少爷是块黏皮糖第1部分阅读(1/2)
《少爷是块黏皮糖》
第一章诅咒上帝
“千旎,你听妈妈说,那家的孩子长得不错,家世更是没得挑,而且……”妇女的表情关怀不止。
“够了!”女子出声打断了妇女的话,“我不想听你这些理由和借口,那些谎话你还是留给别人听吧,管好你自己的孩子就好了,你没有资格为我安排婚姻。”少女却冷冷一笑。
“啪!”
只听见女子的话一落,就传出一声响亮的巴掌声,震动了房间里冰凉的空气。
“老公……”妇女一脸的惊慌,看着那一脸愤怒的男人。
“有你这么和你妈妈说话的吗!立刻跟你妈妈道歉。”男人一脸怒意的看着那低着头的女子。
“快点给你妈妈道歉!”男人重复着。
“道歉?”女子缓缓抬起头,粉白的面颊上浮现出了明显的五根手指的痕迹。“我为什么要道歉,你凭什么要我道歉!我吃你的了,穿你的了,还是住你的了?我吃的是我妈妈留给我的,穿的也是我妈妈的留给我的,住的也是我妈妈留给我的。你不过就是给了我一身骨架,如果你想要回去,我取下来还给你,但你没有资格对我提要求!”

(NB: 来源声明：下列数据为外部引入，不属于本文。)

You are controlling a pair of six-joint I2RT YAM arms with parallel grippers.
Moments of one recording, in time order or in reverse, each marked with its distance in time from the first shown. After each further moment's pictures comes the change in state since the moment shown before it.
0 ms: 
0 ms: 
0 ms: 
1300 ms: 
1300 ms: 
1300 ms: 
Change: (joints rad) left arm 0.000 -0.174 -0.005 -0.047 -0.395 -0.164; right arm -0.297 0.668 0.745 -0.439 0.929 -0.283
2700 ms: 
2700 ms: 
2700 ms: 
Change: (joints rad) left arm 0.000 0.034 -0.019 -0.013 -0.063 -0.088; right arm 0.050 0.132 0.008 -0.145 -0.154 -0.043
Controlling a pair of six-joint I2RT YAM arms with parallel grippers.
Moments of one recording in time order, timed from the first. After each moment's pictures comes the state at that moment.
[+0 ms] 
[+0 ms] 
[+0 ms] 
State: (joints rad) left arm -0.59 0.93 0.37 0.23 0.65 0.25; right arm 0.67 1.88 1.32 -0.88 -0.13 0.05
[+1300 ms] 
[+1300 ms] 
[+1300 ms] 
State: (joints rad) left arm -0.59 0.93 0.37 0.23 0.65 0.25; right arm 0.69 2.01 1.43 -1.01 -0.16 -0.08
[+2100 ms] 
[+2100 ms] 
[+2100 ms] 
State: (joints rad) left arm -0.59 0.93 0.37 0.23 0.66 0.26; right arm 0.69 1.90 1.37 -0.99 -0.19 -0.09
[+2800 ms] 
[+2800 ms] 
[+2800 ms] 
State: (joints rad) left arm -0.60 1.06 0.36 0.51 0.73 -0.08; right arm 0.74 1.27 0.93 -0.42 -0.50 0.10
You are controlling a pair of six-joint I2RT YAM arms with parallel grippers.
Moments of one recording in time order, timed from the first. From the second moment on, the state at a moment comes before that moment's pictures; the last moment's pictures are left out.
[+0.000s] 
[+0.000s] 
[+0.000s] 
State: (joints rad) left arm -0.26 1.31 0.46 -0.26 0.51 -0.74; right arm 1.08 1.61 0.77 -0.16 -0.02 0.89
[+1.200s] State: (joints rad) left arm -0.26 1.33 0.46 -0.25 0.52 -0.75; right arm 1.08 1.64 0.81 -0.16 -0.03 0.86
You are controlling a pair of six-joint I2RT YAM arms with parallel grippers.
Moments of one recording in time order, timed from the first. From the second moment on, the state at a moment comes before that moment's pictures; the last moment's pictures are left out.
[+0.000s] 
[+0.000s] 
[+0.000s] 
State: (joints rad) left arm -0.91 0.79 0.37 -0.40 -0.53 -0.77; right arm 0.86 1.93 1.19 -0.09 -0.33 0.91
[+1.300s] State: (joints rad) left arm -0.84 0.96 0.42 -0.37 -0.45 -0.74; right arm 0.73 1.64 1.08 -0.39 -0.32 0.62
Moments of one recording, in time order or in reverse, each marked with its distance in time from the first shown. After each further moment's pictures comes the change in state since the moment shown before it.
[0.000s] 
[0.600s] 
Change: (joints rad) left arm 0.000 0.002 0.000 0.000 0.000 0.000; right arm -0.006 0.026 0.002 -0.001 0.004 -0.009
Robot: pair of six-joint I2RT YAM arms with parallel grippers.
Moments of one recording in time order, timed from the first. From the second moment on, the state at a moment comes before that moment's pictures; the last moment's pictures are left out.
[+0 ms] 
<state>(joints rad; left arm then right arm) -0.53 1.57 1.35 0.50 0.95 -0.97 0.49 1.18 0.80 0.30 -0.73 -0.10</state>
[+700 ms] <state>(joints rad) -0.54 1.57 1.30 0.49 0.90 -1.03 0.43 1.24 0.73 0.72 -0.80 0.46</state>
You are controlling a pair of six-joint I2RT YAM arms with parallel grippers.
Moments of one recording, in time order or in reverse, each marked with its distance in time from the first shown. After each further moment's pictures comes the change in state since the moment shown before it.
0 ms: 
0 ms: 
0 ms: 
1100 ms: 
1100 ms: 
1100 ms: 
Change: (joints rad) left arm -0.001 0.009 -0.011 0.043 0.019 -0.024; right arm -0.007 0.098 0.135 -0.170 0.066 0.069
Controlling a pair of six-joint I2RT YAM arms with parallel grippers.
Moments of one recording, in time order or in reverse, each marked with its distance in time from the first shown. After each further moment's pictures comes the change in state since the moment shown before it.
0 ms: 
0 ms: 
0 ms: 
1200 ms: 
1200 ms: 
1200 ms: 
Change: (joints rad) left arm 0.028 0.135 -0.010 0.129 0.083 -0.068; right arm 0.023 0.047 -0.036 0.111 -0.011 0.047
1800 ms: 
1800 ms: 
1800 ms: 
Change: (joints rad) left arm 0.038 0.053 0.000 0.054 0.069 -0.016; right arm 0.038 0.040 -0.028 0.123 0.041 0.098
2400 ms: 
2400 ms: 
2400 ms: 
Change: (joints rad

女子的话明显是惹怒了男人,男人的手臂上青筋突兀,面色由于气愤血色涌满了一片通红。
“要我道歉,她不配。”女子淡淡的说着。
“滚,你给我滚出去,从今以后不允许你踏入方家半步,滚!”男人怒吼着。
“不需要你说,我也一刻不想待。”女子迈步走到了门口,却又停了下来,“爸,你觉得你配得上妈妈?”
——
骨千旎不知多少次回想起这样的画面和对话。,但每次的回想,都只会让她更恨他,更恨那个家。
“妈妈,你也恨他们对吗?”
雨很大,她甚至都听不见自己的声音,只是低着头走着。
秋天这样大的雨很少见,街上也没多少人,偌大的街道上,她只能看见自己一人独置其中。
如果不是地上流过的红色雨水,她根本不会去在意一个靠着墙壁淋着雨的人,毕竟,有些疯子喜欢淋雨。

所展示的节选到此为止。